I have a following question. I would like to read these types of captcha in python:
The best code I have done is this, however it is not able to solve all these captchas:
import pytesseract
import cv2
import numpy as np
import re
def odstran_sum(img,threshold):
"""Funkce odstrani sum."""
filtered_img = np.zeros_like(img)
labels,stats= cv2.connectedComponentsWithStats(img.astype(np.uint8),connectivity=8)[1:3]
label_areas = stats[1:, cv2.CC_STAT_AREA]

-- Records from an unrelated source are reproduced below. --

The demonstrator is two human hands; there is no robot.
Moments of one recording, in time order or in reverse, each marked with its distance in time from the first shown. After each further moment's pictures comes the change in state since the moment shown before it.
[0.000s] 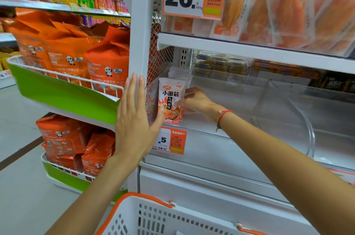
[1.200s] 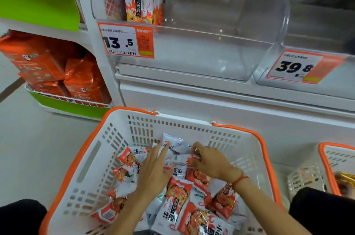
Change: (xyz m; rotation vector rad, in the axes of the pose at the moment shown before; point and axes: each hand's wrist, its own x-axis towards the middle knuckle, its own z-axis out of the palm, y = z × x) left_hand -0.317 0.036 0.030 -0.155 -1.122 -0.253; right_hand -0.254 0.294 0.074 -0.613 -0.318 0.030
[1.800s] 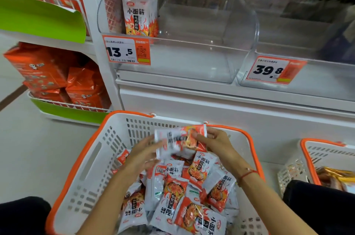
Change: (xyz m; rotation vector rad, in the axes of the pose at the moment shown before) left_hand -0.013 0.024 -0.077 -1.200 -0.118 -0.262; right_hand -0.040 -0.043 -0.070 1.178 0.273 0.241
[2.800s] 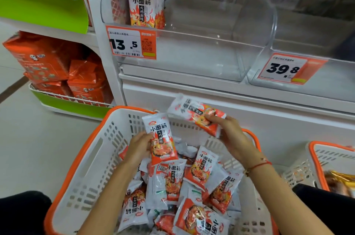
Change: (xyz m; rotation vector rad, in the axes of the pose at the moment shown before) left_hand 0.018 0.006 -0.004 0.064 0.297 -0.012; right_hand 0.016 -0.035 -0.006 0.218 0.088 0.084
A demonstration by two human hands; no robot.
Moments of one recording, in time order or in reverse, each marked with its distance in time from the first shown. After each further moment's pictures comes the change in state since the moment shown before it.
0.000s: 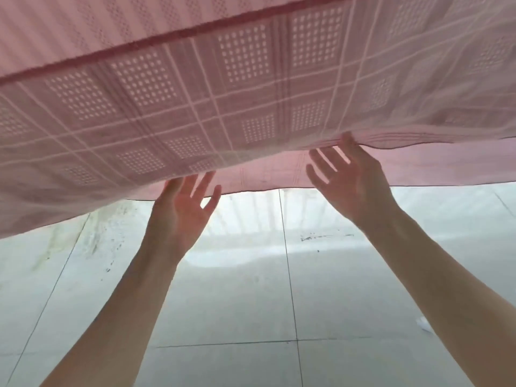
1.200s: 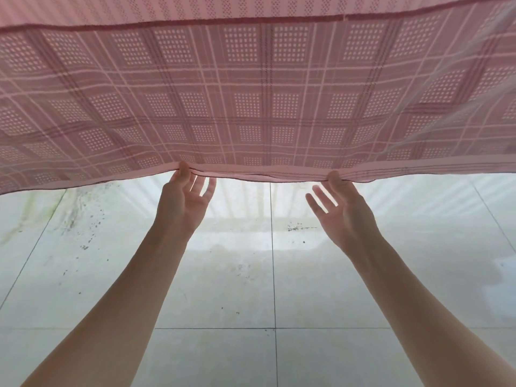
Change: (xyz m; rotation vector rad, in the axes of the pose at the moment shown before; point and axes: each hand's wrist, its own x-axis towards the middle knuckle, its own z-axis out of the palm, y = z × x) left_hand 0.030 -0.040 -0.008 -0.136 0.371 -0.011; right_hand -0.005 0.032 -0.051 -0.092 0.241 0.000
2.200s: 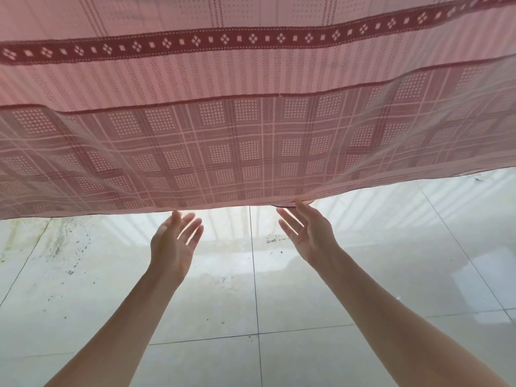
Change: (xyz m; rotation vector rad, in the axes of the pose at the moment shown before) left_hand -0.054 -0.020 -0.014 0.239 0.120 0.039; right_hand -0.023 0.001 -0.009 -0.032 0.057 0.069
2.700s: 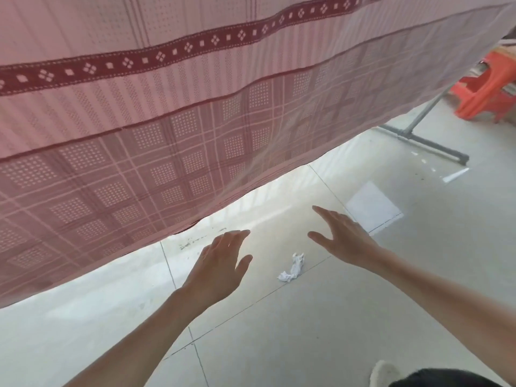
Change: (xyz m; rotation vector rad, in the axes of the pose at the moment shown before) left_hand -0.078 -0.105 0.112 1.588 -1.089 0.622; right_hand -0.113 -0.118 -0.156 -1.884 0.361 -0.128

for i,label_area in enumerate(label_areas):
if label_area > threshold:
filtered_img[labels==i+1] = 1
return filtered_img
def preprocess(img_path):
"""Konvertuje do binary obrazku."""
img = cv2.imread(img_path,0)
blur = cv2.GaussianBlur(img, (3,3), 0)
thresh = cv2.threshold(blur, 150, 255, cv2.THRESH_BINARY_INV)[1]
filtered_img = 255-odstran_sum(thresh,20)*255
kernel = cv2.getStructuringElement(cv2.MORPH_RECT, (3,3))
erosion = cv2.erode(filtered_img,kernel,iterations = 1)
return erosion
def captcha_to_string(obrazek):
"""Funkce vrati text z captchy"""
text = pytesseract.image_to_string(obrazek)
return re.sub(r'[^\x00-\x7F]+',' ', text).strip()
img = preprocess(CAPTCHA_NAME)
text = captcha_to_string(img)
print(text)
Is it possible to improve my code that it will be able to read all these five examples? Thanks a lot.